● **YOUR OBJECTIVE**
Whenever a line carries the word "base", pull it out of the entries.

Top of RECORDS TO USE

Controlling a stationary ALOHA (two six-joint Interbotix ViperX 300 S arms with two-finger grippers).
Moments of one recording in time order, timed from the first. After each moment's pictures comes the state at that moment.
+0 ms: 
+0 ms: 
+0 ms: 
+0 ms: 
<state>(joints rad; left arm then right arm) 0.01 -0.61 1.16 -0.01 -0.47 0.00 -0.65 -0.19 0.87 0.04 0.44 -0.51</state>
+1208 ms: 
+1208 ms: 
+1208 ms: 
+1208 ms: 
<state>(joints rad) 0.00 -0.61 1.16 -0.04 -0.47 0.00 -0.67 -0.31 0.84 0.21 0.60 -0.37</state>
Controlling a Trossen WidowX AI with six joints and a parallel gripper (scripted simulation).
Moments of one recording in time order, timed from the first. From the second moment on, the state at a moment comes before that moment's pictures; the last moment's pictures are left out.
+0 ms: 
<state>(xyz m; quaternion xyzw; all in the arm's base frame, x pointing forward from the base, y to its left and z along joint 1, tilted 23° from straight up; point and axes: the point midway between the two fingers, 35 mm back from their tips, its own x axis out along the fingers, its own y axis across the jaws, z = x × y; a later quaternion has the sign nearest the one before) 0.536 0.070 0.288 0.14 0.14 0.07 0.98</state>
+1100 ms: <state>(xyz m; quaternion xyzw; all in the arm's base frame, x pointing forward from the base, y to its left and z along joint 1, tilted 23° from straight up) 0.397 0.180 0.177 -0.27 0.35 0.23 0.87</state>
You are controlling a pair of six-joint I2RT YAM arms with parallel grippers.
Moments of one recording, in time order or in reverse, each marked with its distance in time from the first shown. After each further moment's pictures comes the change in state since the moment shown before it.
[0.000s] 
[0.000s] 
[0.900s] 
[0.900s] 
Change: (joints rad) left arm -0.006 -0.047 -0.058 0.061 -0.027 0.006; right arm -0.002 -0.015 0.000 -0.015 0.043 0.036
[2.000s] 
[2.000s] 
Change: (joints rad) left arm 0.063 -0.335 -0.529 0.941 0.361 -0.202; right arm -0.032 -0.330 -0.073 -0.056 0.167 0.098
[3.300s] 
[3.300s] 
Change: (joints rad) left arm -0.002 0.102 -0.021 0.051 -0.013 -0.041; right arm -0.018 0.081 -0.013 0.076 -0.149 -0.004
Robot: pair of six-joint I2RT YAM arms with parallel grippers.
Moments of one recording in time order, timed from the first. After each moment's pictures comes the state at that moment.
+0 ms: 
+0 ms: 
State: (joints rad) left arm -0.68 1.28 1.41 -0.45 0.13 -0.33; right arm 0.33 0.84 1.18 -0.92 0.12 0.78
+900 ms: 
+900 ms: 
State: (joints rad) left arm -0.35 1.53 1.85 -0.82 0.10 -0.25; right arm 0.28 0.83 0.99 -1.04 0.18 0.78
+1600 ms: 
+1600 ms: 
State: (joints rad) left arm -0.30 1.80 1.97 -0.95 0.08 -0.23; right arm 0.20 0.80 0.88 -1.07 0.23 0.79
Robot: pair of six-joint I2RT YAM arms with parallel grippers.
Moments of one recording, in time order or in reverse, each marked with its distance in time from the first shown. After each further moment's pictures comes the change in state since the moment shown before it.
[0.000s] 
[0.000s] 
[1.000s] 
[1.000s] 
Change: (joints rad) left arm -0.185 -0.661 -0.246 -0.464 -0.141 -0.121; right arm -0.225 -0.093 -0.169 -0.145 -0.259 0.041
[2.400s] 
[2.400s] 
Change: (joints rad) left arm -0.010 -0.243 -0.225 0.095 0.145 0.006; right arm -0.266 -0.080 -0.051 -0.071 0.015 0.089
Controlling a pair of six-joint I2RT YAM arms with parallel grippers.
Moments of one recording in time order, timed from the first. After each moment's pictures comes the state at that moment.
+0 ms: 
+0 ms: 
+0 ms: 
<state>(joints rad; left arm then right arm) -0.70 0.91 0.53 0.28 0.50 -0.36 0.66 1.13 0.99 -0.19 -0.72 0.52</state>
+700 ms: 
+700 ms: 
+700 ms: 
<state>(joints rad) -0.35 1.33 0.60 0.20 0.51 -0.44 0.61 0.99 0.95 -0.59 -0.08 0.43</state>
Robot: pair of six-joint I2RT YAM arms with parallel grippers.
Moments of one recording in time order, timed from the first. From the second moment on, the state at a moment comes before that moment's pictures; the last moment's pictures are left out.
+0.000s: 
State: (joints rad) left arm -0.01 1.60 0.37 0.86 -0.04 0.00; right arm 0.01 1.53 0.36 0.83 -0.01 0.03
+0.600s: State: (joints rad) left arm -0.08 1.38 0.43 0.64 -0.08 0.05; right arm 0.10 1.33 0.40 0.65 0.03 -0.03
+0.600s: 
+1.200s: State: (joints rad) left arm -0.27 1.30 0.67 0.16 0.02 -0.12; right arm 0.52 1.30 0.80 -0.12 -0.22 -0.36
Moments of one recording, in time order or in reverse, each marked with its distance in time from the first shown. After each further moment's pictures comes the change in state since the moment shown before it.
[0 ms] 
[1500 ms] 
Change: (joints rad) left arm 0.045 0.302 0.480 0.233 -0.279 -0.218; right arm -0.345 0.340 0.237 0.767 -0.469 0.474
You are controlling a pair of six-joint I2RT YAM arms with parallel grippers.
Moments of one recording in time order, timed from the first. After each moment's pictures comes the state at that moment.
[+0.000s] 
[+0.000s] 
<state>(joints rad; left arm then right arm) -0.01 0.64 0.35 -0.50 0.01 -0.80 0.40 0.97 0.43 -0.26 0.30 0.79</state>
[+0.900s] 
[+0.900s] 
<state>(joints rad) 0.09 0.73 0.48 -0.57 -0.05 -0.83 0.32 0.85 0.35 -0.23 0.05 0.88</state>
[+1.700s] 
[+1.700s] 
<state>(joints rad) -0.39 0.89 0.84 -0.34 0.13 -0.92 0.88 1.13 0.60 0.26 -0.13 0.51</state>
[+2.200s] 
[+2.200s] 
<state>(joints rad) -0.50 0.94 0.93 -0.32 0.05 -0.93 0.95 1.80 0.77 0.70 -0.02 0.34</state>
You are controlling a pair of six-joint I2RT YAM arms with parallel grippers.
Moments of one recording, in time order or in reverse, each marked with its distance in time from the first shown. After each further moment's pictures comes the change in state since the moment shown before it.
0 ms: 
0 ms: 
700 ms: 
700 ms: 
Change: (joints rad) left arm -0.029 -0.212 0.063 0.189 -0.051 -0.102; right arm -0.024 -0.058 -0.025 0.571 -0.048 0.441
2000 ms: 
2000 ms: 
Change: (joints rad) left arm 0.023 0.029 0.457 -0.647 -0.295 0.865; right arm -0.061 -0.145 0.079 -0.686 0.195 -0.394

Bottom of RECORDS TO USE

● **OUTPUT OF THE TASK**
<state>(xyz m; quaternion xyzw; all in the arm's base frame, x pointing forward from the base, y to its left and z along joint 1, tilted 23° from straight up; point and axes: the point midway between the two fingers, 35 mm back from their tips, its own x axis out along the fingers, its own y axis across the jaws, z = x × y; a later quaternion has the sign nearest the one before) 0.536 0.070 0.288 0.14 0.14 0.07 0.98</state>
+1100 ms: <state>(xyz m; quaternion xyzw; all in the arm's base frame, x pointing forward from the base, y to its left and z along joint 1, tilted 23° from straight up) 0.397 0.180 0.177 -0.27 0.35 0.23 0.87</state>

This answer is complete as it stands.